### EXERCISE INSTRUCTIONS:
Each line from the one containing "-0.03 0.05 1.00" to the end of the entries is to be repeated exactly, and no other line.

◆ ◆ ◆

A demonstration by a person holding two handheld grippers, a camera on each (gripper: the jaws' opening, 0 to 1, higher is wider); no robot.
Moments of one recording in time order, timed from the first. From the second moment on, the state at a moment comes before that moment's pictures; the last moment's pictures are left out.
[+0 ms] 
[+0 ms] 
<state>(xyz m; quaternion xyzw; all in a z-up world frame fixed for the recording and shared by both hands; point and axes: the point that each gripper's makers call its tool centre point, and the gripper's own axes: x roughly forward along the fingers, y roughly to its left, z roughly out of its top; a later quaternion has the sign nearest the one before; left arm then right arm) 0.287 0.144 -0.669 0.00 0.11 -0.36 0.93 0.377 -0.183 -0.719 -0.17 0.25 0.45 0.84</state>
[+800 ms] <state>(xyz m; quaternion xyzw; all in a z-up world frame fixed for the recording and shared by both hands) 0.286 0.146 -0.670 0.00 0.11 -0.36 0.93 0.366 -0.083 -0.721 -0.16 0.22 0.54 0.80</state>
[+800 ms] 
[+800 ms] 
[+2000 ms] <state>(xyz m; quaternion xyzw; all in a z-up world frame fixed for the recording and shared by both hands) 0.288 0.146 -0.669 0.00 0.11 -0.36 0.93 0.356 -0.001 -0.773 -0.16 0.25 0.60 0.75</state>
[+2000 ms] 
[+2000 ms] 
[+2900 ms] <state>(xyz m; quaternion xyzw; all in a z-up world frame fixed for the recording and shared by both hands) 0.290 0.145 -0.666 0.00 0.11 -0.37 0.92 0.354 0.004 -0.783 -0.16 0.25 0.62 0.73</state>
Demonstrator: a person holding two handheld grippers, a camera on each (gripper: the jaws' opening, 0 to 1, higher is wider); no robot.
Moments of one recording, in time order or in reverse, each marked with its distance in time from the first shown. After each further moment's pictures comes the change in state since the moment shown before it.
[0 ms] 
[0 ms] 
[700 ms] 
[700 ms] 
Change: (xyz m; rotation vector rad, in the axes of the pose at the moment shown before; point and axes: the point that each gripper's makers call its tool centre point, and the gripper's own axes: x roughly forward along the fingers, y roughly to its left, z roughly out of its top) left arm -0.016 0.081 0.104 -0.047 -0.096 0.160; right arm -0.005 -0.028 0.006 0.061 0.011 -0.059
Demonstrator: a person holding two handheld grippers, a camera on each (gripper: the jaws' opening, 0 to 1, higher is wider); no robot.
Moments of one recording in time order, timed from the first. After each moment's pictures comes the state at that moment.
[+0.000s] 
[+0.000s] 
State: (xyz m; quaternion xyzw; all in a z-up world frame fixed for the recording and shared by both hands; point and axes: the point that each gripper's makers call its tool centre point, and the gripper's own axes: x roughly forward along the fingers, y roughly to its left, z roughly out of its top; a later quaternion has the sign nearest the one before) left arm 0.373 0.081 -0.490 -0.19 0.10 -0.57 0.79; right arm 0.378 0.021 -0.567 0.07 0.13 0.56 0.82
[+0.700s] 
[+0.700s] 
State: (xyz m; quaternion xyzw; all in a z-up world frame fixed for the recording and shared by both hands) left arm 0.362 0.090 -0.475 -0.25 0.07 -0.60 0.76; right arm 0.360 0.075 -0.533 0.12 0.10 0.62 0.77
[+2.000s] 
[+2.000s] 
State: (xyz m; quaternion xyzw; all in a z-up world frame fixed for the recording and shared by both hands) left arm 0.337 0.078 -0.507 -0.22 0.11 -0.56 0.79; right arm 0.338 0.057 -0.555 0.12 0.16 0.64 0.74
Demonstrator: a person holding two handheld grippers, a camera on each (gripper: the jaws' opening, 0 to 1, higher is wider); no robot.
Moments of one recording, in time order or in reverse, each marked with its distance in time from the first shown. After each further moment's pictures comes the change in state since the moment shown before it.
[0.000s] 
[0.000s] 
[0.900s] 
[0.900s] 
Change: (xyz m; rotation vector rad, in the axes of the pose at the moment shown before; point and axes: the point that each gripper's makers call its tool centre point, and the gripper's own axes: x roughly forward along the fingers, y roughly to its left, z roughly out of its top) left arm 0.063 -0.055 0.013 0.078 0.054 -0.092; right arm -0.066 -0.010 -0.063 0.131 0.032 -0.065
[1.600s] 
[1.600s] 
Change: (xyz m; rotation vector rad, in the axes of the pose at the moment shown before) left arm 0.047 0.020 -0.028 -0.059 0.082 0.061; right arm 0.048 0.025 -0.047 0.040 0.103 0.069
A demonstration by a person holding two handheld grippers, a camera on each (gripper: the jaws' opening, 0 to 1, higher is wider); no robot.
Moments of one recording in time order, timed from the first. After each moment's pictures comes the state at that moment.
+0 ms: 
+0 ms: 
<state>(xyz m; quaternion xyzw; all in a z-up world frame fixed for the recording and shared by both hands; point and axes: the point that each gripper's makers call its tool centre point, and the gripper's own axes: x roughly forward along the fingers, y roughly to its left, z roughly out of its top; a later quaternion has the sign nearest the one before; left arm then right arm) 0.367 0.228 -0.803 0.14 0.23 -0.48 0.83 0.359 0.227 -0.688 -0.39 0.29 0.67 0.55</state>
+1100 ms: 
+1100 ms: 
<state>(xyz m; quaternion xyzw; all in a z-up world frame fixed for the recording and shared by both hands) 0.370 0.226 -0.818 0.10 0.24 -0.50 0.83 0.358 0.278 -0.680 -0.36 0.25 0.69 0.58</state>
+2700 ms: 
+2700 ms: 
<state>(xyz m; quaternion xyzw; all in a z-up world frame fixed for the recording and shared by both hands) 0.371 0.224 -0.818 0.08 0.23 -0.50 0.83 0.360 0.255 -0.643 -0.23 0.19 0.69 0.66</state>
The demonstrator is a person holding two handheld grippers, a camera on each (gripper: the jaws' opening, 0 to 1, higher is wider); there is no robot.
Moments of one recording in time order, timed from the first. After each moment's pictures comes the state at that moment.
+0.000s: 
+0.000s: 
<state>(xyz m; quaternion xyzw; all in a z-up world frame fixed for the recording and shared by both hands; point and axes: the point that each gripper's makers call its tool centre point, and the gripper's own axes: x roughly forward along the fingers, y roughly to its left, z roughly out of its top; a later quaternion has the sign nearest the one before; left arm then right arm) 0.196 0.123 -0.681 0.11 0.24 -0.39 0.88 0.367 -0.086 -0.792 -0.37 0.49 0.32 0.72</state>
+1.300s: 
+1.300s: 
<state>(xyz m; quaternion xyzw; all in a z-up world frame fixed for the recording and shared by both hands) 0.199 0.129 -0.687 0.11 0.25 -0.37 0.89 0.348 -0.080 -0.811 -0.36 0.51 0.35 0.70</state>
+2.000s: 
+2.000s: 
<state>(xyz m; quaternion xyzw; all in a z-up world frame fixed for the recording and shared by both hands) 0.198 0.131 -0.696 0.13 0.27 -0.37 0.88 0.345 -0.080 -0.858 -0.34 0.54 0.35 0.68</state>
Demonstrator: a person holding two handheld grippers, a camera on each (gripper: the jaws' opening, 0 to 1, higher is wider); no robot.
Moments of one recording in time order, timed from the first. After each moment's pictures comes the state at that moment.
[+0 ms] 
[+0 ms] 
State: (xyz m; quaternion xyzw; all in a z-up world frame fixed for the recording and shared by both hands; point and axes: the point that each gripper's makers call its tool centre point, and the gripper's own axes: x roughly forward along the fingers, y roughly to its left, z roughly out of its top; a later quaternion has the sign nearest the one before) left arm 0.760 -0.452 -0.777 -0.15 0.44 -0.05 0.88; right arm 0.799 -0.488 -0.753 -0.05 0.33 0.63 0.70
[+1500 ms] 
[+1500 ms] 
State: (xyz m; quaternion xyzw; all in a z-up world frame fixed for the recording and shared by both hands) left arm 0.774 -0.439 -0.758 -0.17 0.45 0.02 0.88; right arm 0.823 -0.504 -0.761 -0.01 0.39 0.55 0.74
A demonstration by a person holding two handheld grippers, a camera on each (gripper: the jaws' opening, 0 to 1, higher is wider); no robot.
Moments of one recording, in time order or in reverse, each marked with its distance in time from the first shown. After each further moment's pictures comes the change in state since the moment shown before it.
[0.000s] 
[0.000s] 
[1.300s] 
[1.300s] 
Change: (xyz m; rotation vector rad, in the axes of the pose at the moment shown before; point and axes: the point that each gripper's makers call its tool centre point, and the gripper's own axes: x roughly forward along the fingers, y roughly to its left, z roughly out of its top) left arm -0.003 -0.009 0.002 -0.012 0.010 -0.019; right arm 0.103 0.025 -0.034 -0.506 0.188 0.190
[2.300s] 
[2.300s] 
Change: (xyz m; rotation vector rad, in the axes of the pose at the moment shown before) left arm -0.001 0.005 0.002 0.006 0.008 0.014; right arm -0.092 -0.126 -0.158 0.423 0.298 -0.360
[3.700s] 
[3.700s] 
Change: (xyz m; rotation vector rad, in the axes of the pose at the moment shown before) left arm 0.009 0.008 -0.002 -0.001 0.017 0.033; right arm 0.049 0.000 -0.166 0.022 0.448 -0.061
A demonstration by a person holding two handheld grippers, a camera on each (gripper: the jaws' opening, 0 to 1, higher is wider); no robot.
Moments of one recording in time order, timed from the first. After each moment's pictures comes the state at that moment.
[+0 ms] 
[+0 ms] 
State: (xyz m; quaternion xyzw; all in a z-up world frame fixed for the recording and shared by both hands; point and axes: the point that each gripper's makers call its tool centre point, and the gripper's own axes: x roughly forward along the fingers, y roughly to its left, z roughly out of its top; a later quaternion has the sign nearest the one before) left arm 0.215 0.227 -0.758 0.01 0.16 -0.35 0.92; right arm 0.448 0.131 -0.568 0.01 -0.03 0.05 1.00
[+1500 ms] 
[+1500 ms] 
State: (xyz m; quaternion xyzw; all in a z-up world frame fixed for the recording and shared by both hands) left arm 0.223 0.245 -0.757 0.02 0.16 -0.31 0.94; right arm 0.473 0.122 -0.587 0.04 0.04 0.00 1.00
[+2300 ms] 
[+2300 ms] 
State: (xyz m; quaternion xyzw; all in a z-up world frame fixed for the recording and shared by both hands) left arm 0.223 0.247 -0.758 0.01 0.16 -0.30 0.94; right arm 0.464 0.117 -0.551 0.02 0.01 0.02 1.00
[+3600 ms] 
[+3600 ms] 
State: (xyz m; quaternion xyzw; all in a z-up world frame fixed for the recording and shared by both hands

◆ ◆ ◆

### WRITTEN SOLUTION:
State: (xyz m; quaternion xyzw; all in a z-up world frame fixed for the recording and shared by both hands; point and axes: the point that each gripper's makers call its tool centre point, and the gripper's own axes: x roughly forward along the fingers, y roughly to its left, z roughly out of its top; a later quaternion has the sign nearest the one before) left arm 0.215 0.227 -0.758 0.01 0.16 -0.35 0.92; right arm 0.448 0.131 -0.568 0.01 -0.03 0.05 1.00
[+1500 ms] 
[+1500 ms] 
State: (xyz m; quaternion xyzw; all in a z-up world frame fixed for the recording and shared by both hands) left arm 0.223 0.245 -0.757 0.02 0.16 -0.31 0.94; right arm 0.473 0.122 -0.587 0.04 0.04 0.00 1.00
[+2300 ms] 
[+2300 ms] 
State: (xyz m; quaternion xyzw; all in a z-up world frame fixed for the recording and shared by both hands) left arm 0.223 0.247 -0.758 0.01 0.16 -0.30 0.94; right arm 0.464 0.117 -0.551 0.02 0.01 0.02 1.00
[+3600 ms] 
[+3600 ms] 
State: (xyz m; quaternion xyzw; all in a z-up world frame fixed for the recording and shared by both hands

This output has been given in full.